ChatGPT (and other such tools) frequently produce output that is confabulated - “made up”, in other words. This is different from information that is merely inaccurate, outdated, or otherwise “wrong”; sources providing such information may be mistaken, but they are mistaken for a knowable reason, and in a scholarly context it is usually safe to assume that their author believed their contents to be true at the time that they wrote it. This is qualitatively different from the way that ChatGPT and its cousins work: they are not “wrong” for any predictable, consistent, or ontologically grounded reasons. Citing their output is meaningless, as the output does not reflect an actual claim about the state of reality. Citing confabulated information is not helpful; if you have verified the accuracy of ChatGPT’s output (by cross-referencing it with a more authoritative source), you should cite that source, instead.
Finally, ChatGPT (and similar tools) are built by incorporating the creative and scholarly work of countless actual humans, and the output of these tools often includes verbatim or paraphrased portions of that database. In other words, ChatGPT’s output often includes plagiarized text. Citing this and crediting it to ChatGPT would be mis-allocating credit that is owed to the actual people who made the content that ChatGPT is regurgitating.

A Note on Accessibility & Accommodation

Over the last year I have encountered multiple students and colleagues who have found resources such as ChatGPT to be helpful tools in their toolboxes for managing various aspects of their neurology in an academic setting, e.g. as a way to help them organize their thoughts in writing, or to overcome executive function challenges. As they have been described to me, many of these sorts of uses would ordinarily fall “out of bounds” according to the strictest interpretation of this policy. However, if you are in need of an accommodation involving the use of generative AI tools, please do not hesitate to reach out to either myself or the office of student access; we have robust and flexible policies on accommodation (see below) and I am very willing to discuss this issue.

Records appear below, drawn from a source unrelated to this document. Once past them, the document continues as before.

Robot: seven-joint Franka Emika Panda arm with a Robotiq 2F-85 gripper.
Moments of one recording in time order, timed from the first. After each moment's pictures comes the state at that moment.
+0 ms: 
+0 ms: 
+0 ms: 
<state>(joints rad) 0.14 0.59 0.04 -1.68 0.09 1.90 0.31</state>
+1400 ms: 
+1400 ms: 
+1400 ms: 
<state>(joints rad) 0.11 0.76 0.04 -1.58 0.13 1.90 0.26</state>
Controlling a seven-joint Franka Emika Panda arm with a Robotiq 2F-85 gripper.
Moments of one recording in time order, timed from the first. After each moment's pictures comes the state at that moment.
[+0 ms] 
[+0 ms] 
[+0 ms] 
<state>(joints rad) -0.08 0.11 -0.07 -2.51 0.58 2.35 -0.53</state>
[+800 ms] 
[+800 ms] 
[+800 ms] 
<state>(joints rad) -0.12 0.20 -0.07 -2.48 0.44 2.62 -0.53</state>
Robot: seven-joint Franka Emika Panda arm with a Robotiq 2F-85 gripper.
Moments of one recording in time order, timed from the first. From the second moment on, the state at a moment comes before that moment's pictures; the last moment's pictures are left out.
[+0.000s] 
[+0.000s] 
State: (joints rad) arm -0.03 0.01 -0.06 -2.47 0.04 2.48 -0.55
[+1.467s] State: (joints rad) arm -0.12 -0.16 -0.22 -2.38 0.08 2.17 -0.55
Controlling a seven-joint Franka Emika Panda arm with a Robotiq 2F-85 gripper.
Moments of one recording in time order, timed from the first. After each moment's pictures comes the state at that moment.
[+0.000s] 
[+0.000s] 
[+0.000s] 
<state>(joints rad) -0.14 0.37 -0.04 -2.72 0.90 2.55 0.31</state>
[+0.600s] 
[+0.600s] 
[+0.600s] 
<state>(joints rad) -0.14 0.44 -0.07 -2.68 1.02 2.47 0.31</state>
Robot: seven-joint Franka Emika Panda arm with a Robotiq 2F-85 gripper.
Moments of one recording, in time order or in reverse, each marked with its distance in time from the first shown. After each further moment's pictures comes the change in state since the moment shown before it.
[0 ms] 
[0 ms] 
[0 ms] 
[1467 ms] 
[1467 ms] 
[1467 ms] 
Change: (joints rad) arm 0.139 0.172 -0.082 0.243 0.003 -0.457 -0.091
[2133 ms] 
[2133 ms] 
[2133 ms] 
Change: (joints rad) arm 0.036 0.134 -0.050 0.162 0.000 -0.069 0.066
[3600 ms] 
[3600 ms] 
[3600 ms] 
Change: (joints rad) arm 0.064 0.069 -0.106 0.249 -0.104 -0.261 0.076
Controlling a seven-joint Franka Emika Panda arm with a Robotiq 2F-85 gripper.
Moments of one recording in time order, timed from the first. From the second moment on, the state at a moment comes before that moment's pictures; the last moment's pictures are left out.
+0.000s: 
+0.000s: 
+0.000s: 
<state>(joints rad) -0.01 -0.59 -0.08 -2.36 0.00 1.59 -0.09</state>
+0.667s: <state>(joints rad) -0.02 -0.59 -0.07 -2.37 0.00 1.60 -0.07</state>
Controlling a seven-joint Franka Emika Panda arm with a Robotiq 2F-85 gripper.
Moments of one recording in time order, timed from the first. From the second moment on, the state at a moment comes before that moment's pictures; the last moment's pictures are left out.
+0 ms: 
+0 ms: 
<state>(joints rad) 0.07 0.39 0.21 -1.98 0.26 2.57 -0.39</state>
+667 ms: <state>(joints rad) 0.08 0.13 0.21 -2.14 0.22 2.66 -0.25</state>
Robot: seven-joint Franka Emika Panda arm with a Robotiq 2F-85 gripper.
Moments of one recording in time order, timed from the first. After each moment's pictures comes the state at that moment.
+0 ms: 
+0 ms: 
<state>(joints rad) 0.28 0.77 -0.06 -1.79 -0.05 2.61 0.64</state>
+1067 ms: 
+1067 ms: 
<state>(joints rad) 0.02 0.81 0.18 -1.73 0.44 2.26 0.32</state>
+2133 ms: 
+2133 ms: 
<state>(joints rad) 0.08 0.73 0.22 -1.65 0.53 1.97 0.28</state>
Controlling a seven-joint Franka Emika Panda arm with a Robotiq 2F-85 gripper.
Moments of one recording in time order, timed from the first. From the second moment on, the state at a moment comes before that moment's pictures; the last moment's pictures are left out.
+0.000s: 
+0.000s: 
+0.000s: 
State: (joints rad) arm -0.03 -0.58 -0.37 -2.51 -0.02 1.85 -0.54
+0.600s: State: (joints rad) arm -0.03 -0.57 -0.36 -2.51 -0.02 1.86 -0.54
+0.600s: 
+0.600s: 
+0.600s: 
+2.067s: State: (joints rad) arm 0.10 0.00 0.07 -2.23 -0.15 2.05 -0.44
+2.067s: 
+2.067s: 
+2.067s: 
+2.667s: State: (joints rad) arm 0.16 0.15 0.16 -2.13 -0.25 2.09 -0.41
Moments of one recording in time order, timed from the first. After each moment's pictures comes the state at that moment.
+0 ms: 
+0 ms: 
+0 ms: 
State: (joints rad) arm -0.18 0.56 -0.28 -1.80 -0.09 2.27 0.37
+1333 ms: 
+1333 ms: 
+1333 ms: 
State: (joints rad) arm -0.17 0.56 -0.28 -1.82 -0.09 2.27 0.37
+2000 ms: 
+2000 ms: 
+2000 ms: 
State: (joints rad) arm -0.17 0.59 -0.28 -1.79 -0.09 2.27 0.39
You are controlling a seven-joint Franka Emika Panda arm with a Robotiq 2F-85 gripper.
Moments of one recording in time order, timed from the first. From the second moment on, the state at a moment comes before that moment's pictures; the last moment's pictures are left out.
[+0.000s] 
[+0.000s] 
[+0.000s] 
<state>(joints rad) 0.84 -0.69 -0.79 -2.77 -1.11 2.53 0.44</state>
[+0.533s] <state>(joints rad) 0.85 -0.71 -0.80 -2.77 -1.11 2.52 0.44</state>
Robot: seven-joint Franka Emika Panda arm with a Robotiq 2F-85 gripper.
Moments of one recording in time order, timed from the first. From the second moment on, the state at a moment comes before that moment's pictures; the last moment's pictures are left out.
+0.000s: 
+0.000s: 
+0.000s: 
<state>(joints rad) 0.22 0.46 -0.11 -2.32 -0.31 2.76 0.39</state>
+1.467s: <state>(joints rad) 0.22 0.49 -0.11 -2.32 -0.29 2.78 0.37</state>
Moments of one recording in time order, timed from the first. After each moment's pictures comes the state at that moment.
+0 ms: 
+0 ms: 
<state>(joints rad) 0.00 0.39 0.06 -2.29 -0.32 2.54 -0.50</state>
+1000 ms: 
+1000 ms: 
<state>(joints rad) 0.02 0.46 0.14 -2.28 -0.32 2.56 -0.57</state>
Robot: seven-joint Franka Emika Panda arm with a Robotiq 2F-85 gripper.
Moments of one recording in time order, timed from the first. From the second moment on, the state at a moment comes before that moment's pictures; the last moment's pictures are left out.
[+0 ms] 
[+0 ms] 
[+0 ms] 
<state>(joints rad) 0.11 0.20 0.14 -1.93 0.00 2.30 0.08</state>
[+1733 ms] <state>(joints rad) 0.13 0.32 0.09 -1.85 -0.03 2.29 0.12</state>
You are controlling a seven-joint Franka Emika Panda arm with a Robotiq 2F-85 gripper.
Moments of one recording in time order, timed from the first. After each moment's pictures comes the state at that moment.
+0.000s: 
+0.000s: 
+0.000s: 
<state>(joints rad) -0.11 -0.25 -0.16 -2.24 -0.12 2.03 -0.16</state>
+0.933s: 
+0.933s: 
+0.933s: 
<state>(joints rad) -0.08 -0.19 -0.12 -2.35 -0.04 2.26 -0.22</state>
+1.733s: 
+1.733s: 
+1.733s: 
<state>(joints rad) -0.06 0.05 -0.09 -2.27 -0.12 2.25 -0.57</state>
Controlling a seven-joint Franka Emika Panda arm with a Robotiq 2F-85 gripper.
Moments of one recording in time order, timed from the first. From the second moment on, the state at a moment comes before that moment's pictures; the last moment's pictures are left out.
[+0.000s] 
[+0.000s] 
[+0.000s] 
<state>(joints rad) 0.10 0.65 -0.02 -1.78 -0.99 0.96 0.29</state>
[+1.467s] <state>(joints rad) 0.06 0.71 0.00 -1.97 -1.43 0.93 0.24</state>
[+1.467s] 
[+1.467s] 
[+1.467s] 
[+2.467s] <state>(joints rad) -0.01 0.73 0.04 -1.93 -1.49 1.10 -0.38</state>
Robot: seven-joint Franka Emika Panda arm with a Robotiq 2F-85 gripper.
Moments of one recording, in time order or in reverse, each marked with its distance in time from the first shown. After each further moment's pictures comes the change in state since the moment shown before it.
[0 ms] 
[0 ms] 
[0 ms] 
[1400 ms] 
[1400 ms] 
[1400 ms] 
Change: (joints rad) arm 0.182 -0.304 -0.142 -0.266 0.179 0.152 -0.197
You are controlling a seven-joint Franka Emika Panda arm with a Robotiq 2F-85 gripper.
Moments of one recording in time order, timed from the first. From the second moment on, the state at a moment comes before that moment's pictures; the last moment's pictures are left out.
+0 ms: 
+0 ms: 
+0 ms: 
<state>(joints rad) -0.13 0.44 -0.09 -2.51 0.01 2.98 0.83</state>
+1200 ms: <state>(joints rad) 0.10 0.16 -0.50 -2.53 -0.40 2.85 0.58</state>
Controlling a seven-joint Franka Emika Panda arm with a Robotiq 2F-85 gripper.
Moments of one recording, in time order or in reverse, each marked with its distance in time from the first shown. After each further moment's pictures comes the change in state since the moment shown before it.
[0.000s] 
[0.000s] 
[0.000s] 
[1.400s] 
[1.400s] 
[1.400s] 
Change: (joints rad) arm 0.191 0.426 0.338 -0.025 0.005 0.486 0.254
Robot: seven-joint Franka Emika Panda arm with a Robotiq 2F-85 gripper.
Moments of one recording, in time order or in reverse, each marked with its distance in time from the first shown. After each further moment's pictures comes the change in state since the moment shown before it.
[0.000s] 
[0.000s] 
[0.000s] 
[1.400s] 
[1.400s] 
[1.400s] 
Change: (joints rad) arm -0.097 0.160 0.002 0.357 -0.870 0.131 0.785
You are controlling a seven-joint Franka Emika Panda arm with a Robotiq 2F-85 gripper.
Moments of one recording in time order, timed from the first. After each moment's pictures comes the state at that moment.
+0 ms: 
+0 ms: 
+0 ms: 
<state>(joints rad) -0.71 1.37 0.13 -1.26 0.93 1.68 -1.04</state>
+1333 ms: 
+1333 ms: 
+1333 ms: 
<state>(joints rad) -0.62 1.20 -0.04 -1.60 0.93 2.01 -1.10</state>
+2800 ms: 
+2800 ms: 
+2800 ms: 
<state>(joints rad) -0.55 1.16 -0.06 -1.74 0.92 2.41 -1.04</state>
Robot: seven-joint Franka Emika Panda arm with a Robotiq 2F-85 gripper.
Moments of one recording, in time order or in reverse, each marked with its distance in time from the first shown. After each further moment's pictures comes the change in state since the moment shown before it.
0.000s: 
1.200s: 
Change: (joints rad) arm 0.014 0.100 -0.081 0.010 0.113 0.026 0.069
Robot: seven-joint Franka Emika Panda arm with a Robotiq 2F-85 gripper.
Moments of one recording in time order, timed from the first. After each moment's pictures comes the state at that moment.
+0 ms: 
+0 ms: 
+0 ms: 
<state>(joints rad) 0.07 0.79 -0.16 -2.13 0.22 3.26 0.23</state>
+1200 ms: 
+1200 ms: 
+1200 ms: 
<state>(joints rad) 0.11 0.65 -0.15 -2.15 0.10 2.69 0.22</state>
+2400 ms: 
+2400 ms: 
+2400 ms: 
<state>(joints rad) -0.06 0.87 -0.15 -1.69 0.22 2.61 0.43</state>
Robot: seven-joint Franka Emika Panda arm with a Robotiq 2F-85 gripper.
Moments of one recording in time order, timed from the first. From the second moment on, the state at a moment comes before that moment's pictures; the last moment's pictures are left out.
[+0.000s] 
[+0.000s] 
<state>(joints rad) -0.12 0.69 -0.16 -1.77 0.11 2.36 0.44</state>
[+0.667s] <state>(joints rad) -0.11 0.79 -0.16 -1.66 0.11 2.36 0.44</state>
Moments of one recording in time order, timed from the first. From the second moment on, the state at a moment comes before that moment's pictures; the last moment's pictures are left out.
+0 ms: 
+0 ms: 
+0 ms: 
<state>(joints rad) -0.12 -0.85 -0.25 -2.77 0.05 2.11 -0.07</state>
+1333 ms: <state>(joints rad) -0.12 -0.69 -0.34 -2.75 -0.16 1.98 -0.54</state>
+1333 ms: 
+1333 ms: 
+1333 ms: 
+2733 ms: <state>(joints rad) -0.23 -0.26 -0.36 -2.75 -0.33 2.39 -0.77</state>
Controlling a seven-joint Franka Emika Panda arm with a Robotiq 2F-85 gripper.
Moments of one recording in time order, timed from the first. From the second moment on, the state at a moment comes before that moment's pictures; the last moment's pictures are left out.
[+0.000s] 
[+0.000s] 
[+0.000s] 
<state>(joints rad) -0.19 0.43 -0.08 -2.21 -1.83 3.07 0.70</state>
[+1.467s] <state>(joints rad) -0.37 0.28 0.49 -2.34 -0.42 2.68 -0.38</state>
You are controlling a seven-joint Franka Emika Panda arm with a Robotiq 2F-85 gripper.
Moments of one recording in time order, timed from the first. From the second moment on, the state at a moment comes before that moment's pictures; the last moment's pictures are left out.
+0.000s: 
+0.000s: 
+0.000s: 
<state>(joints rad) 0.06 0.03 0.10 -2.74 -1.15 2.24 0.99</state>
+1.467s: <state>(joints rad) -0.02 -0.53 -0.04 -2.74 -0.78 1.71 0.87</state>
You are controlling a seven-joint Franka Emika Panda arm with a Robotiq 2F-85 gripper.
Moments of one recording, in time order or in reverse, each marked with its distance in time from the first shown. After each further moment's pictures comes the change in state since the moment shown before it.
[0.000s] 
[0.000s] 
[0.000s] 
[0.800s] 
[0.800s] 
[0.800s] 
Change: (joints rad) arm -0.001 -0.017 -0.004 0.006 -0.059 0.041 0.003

Useful Readings about AI Tools

Here are a few recent discussions on how to think about generative AI tools that you may find helpful and informative:

Shanahan M. Talking about Large Language Models. Commun ACM. 2024 Feb;67(2):68–79.
Fraser C. Generative AI is a hammer and no one knows what is and isn’t a nail. Medium.com [Internet] Posted Feb. 21 2024, cited Mar. 30 2024. (Wayback Machine Snapshot)
Jaźwińska K. and Chandrasekar A. AI Search Has A Citation Problem. Columbia Journalism Review, 2025 March.
Rogers A. On AI-assisted writing in graduate school. [Internet] Posted Aug. 24, 2024, cited Mar. 27, 2025. (Wayback Machine Snapshot)

When I’m not teaching data visualization, language models are one of my core areas of academic research. As such, if you are interested in digging further into this space, please reach out and I can send you more pointers of things to read.

Additional Policies

See the syllabus page on Sakai for a full list of university policies, etc.

Accessibility & Accomodations

I would like to make an additional note regarding accessibility and accommodations. The syllabus link above will include the University’s official language about accessibility, and will list the various resources that you have available to you. While comprehensive, the official verbiage is pretty dense; in the past, some have found its “legalese” language to be off-putting or unclear. I am committed to helping each of you succeed to the best of my ability, and I fully support the University’s Office of Student Access.

If you anticipate needing any kind of accommodation, I encourage you to reach out to the Office of Student Access or to myself as early as possible in the term. I will be able to help you more effectively if we begin our discussions around your needs earlier rather than later. If you have a need that is not covered by the OHSU accessibility and accommodation policies, or if you have questions or concerns about anything along these lines, please do not hesitate to ask me for information or help.